LiveJournal provides an interface for exporting comments using an XML format that makes it easy for people to write utilities to use the information. A user is allowed to download comments for any journal they administrate.
Please read the LiveJournal Bot Policy page, which discusses more general rules on how to download information from our servers without getting yourself banned. Also please follow the directions contained in this guide.
In order to use the comment exporter, you will need to have a valid session cookie. This can be obtained with the sessiongenerate protocol mode or by posting login information to the login.bml page.
|maxid||meta||yes||This element gives you an integer value of the maximum comment id currently available in the user's journal. This is the endpoint, inclusive.|
|comment||id||meta, body||no||The id of this particular comment.|
|comment||posterid||meta, body||yes||The id of the poster of this comment. This can only change from 0 (anonymous) to some non-zero number. It will never go the other way, nor will it change from some non-zero number to another non-zero number. Anonymous (0) is the default if no posterid is supplied.|
|comment||state||meta, body||yes||S = screened comment, D = deleted comment, A = active (visible) comment. If the state is not explicitly defined, it is assumed to be A.|
|comment||jitemid||body||no||Journal itemid this comment was posted in.|
|comment||parentid||body||no||0 if this comment is top-level, else, it is the id of the comment this one was posted in response to. Top-level (0) is the default if no parentid is supplied.|
|usermap||id||meta||no||Poster id part of pair.|
|usermap||user||meta||yes||Username part of poster id + user pair. This can change if a user renames.|
|body||body||no||The text of the comment.|
|subject||body||no||The subject of the comment. This may not be present with every comment.|
|date||body||no||The time this comment was posted at. This is in the W3C Date and Time format.|
|property||body||no||The property tag has one attribute, name, that indicates the name of this property. The content of the tag is the value of that property.|
Comment metadata includes only information that is subject to change on a comment. It is a lightweight call that returns a small XML file that provides basic information on each comment posted in a journal. Step 1 of any export should look like this:
After you have made the above request, you will get back a response that looks something like this:
<?xml version="1.0" encoding='utf-8'?> <livejournal> <maxid>100</maxid> <comments> <comment id='71' posterid='3' state='D' /> <comment id='70' state='D' /> <comment id='99' /> <comment id='100' posterid='3' /> <comment id='92' state='D' /> <comment id='69' posterid='3' state='S' /> <comment id='98' posterid='3' /> <comment id='73' state='D' /> <comment id='86' state='S' /> </comments> <usermaps> <usermap id='6' user='test2' /> <usermap id='3' user='test' /> <usermap id='2' user='xb95' /> </usermaps> </livejournal>
The first part is the actual comment metadata. Each row will contain the mutable information about a single comment. After this data is the list of users and their ids. These mappings will never change, so feel free to completely cache these.

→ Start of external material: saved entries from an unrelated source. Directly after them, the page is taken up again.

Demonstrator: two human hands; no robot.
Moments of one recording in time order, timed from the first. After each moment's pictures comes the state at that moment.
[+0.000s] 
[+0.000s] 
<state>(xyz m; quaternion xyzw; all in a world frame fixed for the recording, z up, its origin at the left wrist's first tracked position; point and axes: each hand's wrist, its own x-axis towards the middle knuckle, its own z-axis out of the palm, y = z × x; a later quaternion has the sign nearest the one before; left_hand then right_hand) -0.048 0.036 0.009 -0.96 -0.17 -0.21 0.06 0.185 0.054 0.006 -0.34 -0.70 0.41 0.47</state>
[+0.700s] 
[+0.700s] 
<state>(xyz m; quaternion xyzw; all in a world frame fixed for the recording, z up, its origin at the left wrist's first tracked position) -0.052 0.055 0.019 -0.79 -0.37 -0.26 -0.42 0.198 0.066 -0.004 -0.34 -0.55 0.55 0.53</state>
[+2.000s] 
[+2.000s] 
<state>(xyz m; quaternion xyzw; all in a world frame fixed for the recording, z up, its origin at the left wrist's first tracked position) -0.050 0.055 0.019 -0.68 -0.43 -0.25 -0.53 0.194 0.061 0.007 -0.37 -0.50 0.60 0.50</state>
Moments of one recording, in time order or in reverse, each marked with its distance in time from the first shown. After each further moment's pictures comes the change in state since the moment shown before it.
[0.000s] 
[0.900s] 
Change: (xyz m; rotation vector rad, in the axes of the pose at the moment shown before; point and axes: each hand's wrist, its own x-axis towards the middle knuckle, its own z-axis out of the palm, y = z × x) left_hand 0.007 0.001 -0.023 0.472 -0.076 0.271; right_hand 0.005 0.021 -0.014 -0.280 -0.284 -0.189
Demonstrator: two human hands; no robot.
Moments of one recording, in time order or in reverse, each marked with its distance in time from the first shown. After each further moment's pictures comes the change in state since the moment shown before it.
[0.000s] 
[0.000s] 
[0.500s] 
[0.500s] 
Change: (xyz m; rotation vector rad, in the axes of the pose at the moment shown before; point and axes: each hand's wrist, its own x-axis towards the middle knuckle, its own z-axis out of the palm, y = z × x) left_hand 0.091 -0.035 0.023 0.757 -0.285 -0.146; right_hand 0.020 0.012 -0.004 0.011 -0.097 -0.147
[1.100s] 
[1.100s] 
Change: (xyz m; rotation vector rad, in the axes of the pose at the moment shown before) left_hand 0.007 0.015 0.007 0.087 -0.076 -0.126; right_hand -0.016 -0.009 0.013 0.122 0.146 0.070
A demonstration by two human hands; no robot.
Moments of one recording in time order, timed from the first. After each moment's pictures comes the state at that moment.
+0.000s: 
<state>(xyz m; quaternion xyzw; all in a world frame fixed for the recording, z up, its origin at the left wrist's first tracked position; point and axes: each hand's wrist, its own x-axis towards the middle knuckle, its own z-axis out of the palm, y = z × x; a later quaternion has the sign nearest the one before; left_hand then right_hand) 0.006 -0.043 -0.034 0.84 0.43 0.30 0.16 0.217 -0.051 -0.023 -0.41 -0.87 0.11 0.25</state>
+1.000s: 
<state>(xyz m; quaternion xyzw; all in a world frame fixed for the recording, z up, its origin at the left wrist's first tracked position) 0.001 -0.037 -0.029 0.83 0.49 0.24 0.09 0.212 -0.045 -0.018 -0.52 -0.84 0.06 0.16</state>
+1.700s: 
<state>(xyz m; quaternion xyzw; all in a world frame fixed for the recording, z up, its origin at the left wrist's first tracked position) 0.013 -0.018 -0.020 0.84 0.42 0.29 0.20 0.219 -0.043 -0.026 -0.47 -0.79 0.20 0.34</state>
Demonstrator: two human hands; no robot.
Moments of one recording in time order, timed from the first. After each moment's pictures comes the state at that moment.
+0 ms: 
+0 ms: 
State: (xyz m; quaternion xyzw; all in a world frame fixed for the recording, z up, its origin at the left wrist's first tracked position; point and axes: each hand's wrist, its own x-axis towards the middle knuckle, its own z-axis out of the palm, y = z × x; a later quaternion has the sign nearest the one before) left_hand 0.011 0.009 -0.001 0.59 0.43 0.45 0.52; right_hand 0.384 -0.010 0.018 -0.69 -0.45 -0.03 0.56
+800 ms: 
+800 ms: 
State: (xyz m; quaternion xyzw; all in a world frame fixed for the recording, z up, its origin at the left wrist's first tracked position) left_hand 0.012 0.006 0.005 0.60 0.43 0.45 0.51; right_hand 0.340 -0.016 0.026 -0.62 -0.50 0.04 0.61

You should also notice the maxid line. This shows you the maximum comment id that is in this user's journal. You should use this number to determine if you are done downloading or not. So, in pseudocode, you should use something like this to get metadata:
sub gather_metadata get largest comment id known about from my cache GET /export_comments.bml?get=comment_meta&startid=maxid+1 add results to metadata cache if maximum id returned is less than maxid returned, call gather_metadata again end sub
Once you have the entire list of metadata, you can begin downloading comments. The steps you will use are much the same as for getting metadata. Again, here is some pseudocode:
sub download_comments get largest comment id we have fully downloaded GET /export_comments.bml?get=comment_body&startid=maxid+1 add results to comment cache if maximum id returned is less than maxid in metadata cache, call download_comments again if nothing was returned, and startid+1000 < maxid from metadata, call download_comments again end sub
The resulting format each time you hit export_comments.bml will look like this:
<?xml version="1.0" encoding='utf-8'?> <livejournal> <comments> <comment id='68' posterid='3' state='S' jitemid='34'> <body>we should all comment all day</body> <date>2004-03-02T18:14:06Z</date> </comment> <comment id='69' posterid='3' state='S' jitemid='34'> <body>commenting is fun</body> <date>2004-03-02T18:16:08Z</date> </comment> <comment id='99' jitemid='43' parentid='98'> <body>anonynote!</body> <date>2004-03-16T19:06:31Z</date> <property name='poster_ip'>127.0.0.1</property> </comment> <comment id='100' posterid='3' jitemid='43' parentid='98'> <subject>subject!#@?</subject> <body><b>BOLD!</b></body> <date>2004-03-16T19:19:16Z</date> </comment> </comments> </livejournal>
That concludes this brief tutorial on exporting comment data in an appropriate manner so as not to be overly hard on the LiveJournal servers. Thanks for your cooperation, and don't forget to read the Bot Policy page.